Why would a bank suddenly shut down a customer’s adequately funded account? Some leading Republicans, echoing tech titans like Marc Andreessen, have warned of a conspiracy among regulators to “debank” conservatives and crypto enthusiasts.
The real story is almost certainly more mundane, but it shows that the government’s approach to suspicious financial activity — especially in the age of cryptocurrency — isn’t as well-focused or transparent as it should be.
The debanking dispute has its roots in an ill-advised Obama administration effort called Operation Choke Point. Starting in 2013, regulators identified certain industries, including payday lenders and gun dealers, that allegedly presented a high risk of fraud or money laundering. Without much in the way of due process, banks were encouraged to scrutinize such businesses and, in some cases, to shut their accounts.

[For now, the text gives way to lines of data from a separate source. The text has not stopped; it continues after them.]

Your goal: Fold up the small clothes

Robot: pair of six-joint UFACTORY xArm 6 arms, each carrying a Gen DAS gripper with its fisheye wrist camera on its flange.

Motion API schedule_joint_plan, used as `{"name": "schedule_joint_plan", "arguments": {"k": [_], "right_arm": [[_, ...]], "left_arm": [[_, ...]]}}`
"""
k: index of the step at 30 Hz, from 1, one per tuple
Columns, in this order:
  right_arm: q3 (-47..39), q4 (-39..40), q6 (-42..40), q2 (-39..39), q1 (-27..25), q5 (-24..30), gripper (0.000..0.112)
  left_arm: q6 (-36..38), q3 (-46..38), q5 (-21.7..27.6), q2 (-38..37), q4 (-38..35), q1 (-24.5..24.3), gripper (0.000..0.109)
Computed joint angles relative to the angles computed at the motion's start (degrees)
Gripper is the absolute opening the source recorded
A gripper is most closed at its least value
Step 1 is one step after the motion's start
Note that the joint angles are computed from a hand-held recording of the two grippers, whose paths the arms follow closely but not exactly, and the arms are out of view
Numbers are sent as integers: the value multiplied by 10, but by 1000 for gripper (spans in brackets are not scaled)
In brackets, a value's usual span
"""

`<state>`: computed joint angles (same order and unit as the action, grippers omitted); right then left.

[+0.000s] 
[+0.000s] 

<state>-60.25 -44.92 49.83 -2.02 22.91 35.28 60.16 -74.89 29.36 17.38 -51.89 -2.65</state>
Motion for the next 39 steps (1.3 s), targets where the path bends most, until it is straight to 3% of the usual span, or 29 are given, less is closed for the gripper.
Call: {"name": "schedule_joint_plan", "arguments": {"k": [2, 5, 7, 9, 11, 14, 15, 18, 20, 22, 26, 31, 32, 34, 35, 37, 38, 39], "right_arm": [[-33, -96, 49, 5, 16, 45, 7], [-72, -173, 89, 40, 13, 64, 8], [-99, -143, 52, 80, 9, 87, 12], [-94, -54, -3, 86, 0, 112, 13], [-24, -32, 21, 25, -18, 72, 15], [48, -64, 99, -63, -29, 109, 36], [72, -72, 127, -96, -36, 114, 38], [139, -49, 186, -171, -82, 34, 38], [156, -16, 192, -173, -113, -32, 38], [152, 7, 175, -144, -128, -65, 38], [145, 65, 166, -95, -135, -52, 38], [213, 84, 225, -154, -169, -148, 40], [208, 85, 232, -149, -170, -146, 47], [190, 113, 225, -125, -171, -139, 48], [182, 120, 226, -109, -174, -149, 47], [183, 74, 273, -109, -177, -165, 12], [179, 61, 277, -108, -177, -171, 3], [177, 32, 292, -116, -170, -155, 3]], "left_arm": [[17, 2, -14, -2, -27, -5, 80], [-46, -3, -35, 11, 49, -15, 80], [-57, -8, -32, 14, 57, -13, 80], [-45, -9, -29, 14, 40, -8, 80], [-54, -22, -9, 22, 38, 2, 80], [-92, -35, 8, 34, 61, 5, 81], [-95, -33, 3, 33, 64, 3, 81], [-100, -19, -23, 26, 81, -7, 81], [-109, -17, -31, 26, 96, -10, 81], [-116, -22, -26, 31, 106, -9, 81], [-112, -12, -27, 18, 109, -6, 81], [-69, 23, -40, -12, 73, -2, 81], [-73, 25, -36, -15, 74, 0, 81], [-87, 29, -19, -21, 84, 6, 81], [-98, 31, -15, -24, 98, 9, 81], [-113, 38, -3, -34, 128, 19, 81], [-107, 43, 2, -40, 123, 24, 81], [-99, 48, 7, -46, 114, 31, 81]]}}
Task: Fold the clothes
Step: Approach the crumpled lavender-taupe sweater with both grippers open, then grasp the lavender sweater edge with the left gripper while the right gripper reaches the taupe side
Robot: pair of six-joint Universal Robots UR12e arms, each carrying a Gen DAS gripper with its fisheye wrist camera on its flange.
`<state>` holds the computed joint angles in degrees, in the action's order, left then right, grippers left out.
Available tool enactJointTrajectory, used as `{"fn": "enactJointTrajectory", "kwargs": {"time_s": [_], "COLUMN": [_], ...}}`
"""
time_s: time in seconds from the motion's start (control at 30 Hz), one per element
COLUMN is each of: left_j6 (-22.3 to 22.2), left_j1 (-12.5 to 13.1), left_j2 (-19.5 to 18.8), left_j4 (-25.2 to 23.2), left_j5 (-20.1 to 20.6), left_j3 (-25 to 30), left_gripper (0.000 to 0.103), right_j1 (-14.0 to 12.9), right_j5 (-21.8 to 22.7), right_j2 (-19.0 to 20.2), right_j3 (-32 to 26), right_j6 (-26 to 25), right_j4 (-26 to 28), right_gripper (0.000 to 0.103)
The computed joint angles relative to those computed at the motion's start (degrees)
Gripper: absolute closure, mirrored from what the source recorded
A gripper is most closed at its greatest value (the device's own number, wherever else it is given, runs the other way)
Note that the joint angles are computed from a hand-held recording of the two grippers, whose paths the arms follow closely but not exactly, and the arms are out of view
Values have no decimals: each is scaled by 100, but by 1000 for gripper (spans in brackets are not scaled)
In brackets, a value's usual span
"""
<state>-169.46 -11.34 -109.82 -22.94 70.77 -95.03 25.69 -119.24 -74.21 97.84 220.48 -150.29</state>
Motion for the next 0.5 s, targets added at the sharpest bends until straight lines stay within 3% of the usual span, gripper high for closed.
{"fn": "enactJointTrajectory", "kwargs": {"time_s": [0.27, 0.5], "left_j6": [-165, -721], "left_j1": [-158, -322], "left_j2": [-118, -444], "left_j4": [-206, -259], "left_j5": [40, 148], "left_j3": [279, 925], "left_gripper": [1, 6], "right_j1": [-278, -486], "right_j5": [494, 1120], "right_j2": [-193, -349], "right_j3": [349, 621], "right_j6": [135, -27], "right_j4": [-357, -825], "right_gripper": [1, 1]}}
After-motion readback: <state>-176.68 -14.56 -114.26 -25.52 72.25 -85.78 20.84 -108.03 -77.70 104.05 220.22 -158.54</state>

After Republicans argued — with some evidence — that the administration was targeting legal businesses for political reasons, the effort ended in 2017. In some states, outraged legislators responded by effectively requiring banks to lend to gunmakers.
Now some in the tech industry have alleged that Operation Choke Point 2.0 is underway to deprive conservatives and cryptocurrency companies of banking services. Congress is holding hearings and investigations will no doubt follow. If any illegal or inappropriate practices are revealed, they should of course be stopped. More likely, however, is that the campaign’s real aim is to pressure regulators into taking a more permissive stance toward crypto assets and companies.
Protecting the banking system from criminals and terrorists is of course essential. The US requires banks to monitor where customers get their money and where they send it, and to file reports when they see suspicious activity or currency transfers of more than $10,000. Clients who engage in so-called money services business — such as cashing checks or transmitting funds — can present additional risk and require enhanced due diligence. Banks that don’t do enough to screen out criminals can be hit with huge fines, lawsuits and business restrictions.

Many banks have shied from crypto-related customers. Unsurprisingly, an industry designed to move money anonymously and outside of regulated channels has an appalling record of abetting criminal activity. Even when used lawfully, digital currencies are exceedingly volatile. The cryptocurrency meltdown in late 2022 showed how quickly losses on tokens can spread to banks. (Exhibit A: Silvergate Capital Corp., which relied on crypto firms for 98% of its deposits and was forced to liquidate in 2023.)
Regulators therefore had good reason to remind banks of the risks posed by crypto assets. At times, the caution may have gone too far: An executive from Anchorage Digital, a crypto platform, told the Senate Banking Committee on Wednesday that his company was abruptly cut off by a long-term partner bank in June 2023, under what he alleged was inappropriate pressure by supervisors. Such cases deserve investigation. But absent evidence of real misconduct — as opposed to appropriate but unwanted scrutiny — crypto should tone down the rhetoric about political interference.
That said, it remains true that many innocent customers — conservatives and liberals, immigrants and charities — lose access to banking services because of anti-money-laundering rules. Common-sense reforms could help ease the burden on banks and limit the harm to customers. As one example, an inflation adjustment to the five-decade-old currency transaction reporting threshold, raising it to about $72,000, would cut the number of filings by at least 90%. Little would be lost, as law enforcement has reviewed fewer than 3% of filings since 2014.
The government should also speed up implementation of a 2020 law that would limit suspicious-activity reports on low-risk customers and activities and help banks test new technology to detect money laundering. Banks should be given more leeway in judging whether a customer truly represents a risk. More transparency about such decisions, by banks and regulators alike, might ease the conspiratorial fervor among critics.
Americans — of both parties — deserve fair access to banking services as well as a stable financial system closed off to criminals and terrorists. Those goals shouldn’t be in conflict.